This exercise calls for retyping every line below exactly, with the images omitted.

........

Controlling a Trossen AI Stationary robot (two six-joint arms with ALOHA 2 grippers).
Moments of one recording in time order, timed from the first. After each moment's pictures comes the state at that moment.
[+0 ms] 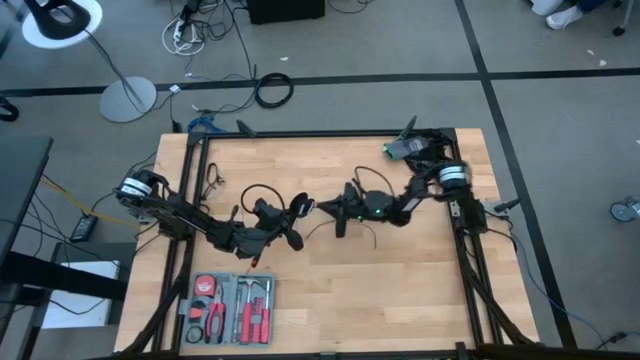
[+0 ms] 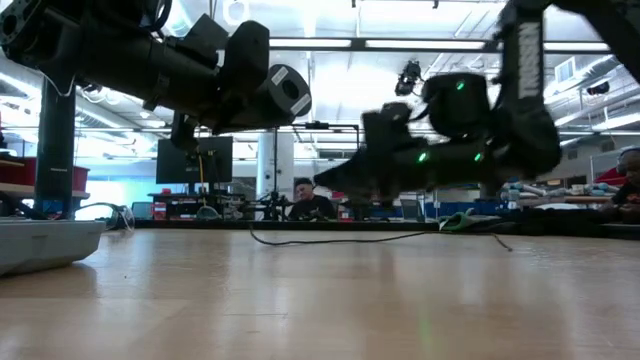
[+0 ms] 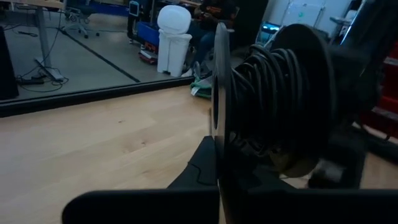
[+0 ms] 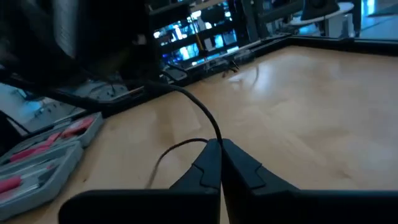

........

Answer to this task:
Controlling a Trossen AI Stationary robot (two six-joint arms with ALOHA 2 grippers).
Moments of one recording in time order, timed from the first. After each moment's pictures comes the state at that moment.
[+0 ms] 
[+0 ms] 
[+0 ms] 
[+0 ms] 

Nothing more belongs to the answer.